The Challenge Of Studying Young Worlds

One of the biggest mysteries in astronomy is how planets form. While over 6,000 exoplanets have been discovered, their formation processes remain elusive. The challenge is that young exoplanets are difficult to detect and even harder to study due to their faint signals and complex atmospheric compositions.

To overcome this, the KRONOS team has secured 154 hours on JWST to study seven young exoplanets in unprecedented detail. By observing how their atmospheres interact with starlight, scientists hope to determine their chemical compositions and gain insights into their early evolution.

How Planetary Atmospheres Reveal Their Secrets

When an exoplanet passes in front of its host star—a process known as transit—some of the starlight filters through the planet’s atmosphere. Molecules like water, carbon dioxide, and methane absorb specific wavelengths of light, creating a spectral fingerprint that reveals the planet’s atmospheric composition.

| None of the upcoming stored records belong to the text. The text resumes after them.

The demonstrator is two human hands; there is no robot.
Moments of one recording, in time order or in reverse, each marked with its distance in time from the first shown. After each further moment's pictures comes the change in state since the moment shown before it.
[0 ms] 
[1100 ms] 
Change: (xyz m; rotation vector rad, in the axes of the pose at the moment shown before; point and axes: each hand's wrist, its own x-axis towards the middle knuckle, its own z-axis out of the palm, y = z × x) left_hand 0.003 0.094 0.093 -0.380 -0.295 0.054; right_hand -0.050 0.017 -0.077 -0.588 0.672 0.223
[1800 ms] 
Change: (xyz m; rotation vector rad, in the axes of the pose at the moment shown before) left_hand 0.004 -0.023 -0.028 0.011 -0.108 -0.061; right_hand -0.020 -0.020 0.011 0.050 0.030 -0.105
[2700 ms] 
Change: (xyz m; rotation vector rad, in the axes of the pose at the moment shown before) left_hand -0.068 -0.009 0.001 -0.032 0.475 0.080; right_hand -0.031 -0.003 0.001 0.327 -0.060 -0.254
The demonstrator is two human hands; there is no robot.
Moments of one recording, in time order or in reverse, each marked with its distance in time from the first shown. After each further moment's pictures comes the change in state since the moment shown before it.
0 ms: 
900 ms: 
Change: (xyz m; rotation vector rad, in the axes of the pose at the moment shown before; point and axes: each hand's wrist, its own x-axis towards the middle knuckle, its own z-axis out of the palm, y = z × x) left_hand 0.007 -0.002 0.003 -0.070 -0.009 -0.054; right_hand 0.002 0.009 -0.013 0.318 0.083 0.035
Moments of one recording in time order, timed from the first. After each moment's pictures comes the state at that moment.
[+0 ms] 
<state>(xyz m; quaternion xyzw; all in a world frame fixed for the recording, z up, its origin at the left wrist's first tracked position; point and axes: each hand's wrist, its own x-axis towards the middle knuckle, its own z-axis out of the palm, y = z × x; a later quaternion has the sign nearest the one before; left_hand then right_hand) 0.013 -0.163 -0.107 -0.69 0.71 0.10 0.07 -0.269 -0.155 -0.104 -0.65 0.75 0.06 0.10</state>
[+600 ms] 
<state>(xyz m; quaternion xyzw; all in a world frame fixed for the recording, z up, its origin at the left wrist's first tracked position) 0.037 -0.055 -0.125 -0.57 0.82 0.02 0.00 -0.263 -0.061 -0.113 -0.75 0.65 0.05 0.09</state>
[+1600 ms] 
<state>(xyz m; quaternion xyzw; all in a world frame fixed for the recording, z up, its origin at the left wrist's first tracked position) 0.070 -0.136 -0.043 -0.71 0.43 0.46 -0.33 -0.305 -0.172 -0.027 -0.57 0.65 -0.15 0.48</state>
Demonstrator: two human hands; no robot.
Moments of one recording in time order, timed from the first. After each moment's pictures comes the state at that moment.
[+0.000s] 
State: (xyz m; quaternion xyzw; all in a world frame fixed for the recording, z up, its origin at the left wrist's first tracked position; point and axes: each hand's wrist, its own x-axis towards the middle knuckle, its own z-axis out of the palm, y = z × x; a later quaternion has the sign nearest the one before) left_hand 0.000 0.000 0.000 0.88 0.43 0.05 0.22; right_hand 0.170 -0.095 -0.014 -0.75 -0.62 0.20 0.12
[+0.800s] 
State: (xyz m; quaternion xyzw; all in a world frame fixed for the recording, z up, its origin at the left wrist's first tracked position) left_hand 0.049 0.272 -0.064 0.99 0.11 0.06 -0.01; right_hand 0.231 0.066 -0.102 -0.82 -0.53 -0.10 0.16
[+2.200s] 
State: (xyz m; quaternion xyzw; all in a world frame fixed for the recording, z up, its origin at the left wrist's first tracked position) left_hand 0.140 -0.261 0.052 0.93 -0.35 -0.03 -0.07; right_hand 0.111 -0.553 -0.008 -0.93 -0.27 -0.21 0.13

By analyzing these signals at different wavelengths, astronomers can determine what gases are present and how they evolve over time.

Supercomputers Unlocking Planetary Mysteries

Interpreting these atmospheric signatures requires complex models and immense computing power. The KRONOS project has been granted 22 million hours on Lawrence Livermore National Laboratory’s (LLNL) supercomputers to simulate planetary atmospheres with unprecedented accuracy.

These physics-driven models allow researchers to explore the interplay between temperature, pressure, and chemical reactions in exoplanet atmospheres. The insights gained will help scientists refine theories about planetary formation, bridging the gap between observations and theoretical models.

Expanding the Study Beyond Seven Planets

While KRONOS is initially focusing on seven key exoplanets, the project has even bigger ambitions. The team plans to create atmospheric models for all 70 exoplanets observed by JWST so far.

An endeavor to uniformly model such a large sample of planets – from scorching worlds more massive than Jupiter, to temperate and small Earth-mass planets – has yet to be undertaken,”said Peter McGill, principal investigator at LLNL.

A New Era Of Exoplanet Discovery

Scientists are exploring young exoplanets that formed around the same time dinosaurs walked the Earth. These distant worlds, less than 300 million years old, could hold vital clues about how planets form and evolve.

The KRONOS program is using the James Webb Space Telescope (JWST) to study the atmospheres of these planets. The insights gained from these studies may also help determine whether some of these young planets could one day support life.